Company blogs are a good way to post press releases and make staff and product announcements. But they’re always particularly helpful when startups use them to share “lessons learned” from various stages of the entrepreneurial process.
Last month, anonymous neighborhood messaging service BlockChalk announced that it had secured a $1.5 million investment, the company’s first. Today BlockChalk updated its blog today with some of the lessons the founders learned from raising angel investment.
1. Find Early Supporters
BlockChalk points to the importance of securing the support and advocacy of an angel investor, in this case Joshua Schachter, founder of . Schachter was able to play a key role in investor introductions and referrals, product advice, and pitch feedback.
2. AngelList Pwns
AngelList is a service run by VentureHacks that helps put entrepreneurs in touch with angel investors. As BlockChalk describes, the process of honing a pitch for the AngelList was a beneficial act in its own right, but the AngelList helped them cultivate investor interest.
Venture Hacks have also written about the BlockChalk funding today.
3. The Team Is Key
BlockChalk stresses the importance of a sold founding team in being able to attract investment. The founders’ backgrounds in business, their connections within the industry and their history of technical expertise improved their ability to raise funds. And Nivi echoes this in his Venture Hacks post today: “I think the foundation of BlockChalk’s fund-raising story is the pedigree of their team: Stephen Hood is the former head of product at del.icio.us, Dave Baggeroer is part of Stanford’s d.school faculty, and Josh Whiting is a former senior engineer at craigslist and former head of engineering for del.icio.us.”
As the BlockChalk founders write, “It’s hard to go it alone. It’s probably also not smart in most cases. A powerful team is greater than the sum of its parts, and investors know that.”
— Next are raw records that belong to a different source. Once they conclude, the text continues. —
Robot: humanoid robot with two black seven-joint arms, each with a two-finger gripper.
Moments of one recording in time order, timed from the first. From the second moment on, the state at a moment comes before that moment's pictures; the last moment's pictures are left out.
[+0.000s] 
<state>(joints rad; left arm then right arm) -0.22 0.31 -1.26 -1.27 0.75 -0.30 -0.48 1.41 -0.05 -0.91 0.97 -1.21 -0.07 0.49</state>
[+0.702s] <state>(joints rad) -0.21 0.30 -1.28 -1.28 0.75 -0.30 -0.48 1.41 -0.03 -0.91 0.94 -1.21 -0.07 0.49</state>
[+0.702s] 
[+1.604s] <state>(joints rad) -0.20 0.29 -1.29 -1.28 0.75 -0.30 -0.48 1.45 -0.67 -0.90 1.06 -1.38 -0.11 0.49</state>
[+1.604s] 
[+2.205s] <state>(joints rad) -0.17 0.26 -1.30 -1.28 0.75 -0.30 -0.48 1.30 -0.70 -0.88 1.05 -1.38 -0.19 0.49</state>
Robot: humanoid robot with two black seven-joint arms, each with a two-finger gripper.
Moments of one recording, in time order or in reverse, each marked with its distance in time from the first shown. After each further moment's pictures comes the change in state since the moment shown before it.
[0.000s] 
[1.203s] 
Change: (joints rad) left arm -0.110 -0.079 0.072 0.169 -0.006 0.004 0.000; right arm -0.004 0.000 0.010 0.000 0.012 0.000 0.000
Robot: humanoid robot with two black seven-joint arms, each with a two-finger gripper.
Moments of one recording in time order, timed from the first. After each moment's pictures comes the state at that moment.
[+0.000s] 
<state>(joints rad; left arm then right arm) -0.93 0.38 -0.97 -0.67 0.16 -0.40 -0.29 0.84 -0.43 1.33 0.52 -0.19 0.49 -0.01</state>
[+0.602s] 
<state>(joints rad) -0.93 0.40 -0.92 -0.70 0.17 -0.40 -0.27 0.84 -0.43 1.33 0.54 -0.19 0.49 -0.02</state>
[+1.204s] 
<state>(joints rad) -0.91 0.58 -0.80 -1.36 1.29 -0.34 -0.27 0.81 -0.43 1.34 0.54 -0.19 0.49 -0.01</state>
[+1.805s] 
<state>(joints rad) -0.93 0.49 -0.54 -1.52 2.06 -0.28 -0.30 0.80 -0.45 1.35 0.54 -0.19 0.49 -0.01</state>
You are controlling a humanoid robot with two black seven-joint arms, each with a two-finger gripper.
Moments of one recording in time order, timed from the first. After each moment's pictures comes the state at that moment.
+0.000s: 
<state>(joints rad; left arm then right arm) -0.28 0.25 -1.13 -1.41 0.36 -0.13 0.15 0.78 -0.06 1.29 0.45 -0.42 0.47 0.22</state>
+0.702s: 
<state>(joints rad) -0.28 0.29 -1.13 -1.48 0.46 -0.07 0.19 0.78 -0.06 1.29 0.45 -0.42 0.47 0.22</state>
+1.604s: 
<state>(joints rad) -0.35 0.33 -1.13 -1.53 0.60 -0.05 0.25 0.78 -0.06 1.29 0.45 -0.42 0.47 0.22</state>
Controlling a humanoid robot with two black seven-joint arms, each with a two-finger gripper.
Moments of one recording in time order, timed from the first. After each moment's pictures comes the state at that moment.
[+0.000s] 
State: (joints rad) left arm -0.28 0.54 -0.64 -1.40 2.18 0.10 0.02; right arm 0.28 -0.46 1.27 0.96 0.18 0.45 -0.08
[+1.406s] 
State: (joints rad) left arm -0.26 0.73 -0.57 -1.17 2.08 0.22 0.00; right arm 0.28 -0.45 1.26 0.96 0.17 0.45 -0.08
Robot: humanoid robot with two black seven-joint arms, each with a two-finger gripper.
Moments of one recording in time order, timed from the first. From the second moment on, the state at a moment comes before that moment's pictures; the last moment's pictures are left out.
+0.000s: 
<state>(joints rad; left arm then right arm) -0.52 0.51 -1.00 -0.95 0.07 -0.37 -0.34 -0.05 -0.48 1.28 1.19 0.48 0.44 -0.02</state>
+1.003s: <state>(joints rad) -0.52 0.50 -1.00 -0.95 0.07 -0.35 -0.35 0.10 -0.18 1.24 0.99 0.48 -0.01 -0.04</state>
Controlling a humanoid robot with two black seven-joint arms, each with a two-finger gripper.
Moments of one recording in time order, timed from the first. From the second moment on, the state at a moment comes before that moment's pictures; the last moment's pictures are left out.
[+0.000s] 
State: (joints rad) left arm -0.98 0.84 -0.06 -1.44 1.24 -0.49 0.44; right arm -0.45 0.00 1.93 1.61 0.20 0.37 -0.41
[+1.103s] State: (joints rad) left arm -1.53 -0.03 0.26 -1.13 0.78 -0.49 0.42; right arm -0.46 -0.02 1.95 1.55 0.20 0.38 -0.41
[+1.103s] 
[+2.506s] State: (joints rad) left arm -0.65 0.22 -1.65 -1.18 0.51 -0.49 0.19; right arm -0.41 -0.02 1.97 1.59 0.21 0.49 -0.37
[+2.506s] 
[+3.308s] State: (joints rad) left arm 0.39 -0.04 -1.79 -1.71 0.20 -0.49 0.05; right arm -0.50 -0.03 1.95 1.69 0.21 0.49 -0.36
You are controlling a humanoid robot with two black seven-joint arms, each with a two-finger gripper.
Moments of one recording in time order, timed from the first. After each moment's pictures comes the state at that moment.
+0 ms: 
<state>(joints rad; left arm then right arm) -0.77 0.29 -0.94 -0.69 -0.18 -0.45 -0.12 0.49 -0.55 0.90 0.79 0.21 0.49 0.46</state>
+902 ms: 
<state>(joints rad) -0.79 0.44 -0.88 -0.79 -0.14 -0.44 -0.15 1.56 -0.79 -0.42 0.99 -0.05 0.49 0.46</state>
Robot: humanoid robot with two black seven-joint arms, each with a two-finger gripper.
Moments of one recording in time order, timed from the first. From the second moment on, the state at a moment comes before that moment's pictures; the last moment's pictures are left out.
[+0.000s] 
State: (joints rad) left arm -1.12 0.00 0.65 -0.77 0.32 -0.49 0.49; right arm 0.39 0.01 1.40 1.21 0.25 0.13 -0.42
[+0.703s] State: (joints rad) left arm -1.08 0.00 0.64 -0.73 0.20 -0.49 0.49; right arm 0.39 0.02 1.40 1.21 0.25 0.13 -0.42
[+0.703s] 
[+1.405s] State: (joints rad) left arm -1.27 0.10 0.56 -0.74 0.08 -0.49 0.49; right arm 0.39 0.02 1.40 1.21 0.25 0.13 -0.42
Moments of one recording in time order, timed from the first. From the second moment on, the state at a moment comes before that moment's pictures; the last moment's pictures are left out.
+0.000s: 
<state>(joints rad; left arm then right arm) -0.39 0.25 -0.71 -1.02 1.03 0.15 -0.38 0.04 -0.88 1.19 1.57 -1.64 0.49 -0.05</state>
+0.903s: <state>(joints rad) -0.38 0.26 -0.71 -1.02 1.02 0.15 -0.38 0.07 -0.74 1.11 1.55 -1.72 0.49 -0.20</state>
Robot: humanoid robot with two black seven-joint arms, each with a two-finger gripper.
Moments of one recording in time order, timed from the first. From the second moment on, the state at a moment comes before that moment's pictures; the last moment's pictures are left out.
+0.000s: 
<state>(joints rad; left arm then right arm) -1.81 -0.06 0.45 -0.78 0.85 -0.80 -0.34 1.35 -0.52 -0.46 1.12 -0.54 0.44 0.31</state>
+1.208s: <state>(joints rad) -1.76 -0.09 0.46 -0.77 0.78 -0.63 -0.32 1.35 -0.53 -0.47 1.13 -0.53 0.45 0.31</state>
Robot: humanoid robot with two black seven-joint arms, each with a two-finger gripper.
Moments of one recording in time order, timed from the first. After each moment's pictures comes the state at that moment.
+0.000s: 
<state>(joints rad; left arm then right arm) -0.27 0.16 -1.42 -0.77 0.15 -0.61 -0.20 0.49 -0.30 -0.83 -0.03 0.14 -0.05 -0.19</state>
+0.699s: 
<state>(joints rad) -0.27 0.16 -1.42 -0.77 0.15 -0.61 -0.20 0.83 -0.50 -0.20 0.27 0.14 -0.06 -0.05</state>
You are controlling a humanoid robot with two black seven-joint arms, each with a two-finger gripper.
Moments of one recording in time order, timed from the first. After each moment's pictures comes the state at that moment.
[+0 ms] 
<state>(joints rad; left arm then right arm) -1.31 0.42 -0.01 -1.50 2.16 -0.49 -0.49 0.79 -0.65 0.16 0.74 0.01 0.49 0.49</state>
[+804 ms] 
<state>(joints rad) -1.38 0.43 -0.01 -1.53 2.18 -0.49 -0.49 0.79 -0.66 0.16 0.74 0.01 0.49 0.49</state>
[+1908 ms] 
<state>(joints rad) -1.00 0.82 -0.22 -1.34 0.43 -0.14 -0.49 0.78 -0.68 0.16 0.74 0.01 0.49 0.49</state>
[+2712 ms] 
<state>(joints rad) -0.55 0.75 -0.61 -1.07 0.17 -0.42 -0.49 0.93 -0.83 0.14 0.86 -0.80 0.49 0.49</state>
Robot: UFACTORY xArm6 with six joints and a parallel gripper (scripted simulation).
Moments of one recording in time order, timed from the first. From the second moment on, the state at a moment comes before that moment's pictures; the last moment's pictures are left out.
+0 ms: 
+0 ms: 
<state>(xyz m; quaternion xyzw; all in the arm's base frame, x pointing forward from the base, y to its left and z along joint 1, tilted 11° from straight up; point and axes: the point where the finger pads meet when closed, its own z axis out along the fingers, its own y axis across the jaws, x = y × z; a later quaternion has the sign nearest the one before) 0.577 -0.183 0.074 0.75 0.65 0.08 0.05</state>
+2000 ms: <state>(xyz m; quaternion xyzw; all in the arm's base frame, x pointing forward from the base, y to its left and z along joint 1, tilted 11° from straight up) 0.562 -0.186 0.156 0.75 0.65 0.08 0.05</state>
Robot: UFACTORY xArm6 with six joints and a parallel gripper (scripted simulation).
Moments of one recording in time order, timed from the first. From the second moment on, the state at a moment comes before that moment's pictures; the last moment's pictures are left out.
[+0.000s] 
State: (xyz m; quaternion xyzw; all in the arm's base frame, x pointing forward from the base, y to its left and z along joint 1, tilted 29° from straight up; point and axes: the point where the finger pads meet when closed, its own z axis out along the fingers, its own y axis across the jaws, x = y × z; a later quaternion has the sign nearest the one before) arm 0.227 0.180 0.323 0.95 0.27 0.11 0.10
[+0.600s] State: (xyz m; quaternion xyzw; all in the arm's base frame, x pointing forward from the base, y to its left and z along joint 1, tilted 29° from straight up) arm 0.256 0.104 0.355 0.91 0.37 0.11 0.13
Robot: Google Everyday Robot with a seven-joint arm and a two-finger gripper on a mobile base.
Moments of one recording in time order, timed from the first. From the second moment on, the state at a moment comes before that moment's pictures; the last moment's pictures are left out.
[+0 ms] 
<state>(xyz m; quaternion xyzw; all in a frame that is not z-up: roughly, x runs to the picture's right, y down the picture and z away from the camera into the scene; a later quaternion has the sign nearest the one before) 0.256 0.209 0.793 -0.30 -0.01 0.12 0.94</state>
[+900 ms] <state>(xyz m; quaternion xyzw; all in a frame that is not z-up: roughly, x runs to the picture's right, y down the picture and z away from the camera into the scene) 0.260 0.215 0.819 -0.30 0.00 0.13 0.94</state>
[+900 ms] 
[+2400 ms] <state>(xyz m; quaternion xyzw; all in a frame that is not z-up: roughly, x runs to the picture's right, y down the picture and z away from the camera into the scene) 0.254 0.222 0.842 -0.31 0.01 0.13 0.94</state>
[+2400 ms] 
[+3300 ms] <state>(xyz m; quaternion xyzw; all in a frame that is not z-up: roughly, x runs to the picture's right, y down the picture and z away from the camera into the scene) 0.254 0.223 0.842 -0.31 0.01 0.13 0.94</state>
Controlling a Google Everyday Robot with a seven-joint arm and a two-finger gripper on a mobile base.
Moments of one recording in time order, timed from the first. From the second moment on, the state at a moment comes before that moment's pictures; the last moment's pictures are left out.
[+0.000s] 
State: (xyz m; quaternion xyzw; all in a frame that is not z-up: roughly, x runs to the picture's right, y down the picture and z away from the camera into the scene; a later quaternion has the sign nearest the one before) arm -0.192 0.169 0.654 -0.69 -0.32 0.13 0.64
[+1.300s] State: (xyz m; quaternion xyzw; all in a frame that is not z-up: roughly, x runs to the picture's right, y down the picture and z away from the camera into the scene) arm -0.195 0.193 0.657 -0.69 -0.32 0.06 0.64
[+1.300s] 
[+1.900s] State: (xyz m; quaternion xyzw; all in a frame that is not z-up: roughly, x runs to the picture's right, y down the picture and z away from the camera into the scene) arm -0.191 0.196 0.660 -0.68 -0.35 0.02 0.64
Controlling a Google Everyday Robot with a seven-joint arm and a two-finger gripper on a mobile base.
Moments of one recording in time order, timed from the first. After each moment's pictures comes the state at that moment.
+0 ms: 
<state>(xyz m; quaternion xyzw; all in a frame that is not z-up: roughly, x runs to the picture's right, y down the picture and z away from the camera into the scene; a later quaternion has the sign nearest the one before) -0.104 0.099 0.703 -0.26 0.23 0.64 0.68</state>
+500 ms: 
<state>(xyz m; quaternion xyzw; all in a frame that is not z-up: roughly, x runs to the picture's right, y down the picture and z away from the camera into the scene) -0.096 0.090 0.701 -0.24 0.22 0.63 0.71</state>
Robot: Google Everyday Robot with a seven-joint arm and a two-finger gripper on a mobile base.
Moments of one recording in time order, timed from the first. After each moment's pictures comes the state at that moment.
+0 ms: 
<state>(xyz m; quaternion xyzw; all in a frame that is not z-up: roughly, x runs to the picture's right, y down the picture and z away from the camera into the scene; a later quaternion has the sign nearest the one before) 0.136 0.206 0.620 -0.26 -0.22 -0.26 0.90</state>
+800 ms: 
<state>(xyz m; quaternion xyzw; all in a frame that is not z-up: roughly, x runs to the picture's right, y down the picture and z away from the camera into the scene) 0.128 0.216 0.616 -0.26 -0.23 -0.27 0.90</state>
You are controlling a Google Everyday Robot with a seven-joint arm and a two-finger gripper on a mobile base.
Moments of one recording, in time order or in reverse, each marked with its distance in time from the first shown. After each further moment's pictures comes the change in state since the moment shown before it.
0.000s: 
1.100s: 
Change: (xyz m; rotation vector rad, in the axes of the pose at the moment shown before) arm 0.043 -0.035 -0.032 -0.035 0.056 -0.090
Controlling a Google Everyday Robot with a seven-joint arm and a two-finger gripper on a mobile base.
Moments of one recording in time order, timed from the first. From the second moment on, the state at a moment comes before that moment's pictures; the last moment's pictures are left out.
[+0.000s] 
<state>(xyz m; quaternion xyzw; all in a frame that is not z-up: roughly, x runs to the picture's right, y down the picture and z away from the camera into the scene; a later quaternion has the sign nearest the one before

4. Continue to Tweak Your Pitch
Just because you’ve honed your pitch doesn’t mean you’re done. Continue to solicit feedback and revise and refine your presentation.”This shouldn’t be just a surface exercise. Your pitch is an extension of your product and your business, and any learnings should flow in both directions. “
5. The Blessing and the Curse of the Prototype
While the feedback you receive from investors when they hear your pitch is important, it will never replace the feedback from actual users. BlockChalk describes its “soft launch” of a prototype in the hopes of getting early feedback. However, the prototype had an unintended consequence, as some potential investors thought the prototype was the finished product.
In retrospect, says the blg post, “If we could do it again we might have launched our prototype under a different brand. Or perhaps emblazoned it with the word “beta”, or even “alpha”. But at some level this is the price you pay for having a “product” before you have funding. Prototyping is a double-edged sword. Be prepared for both blades!”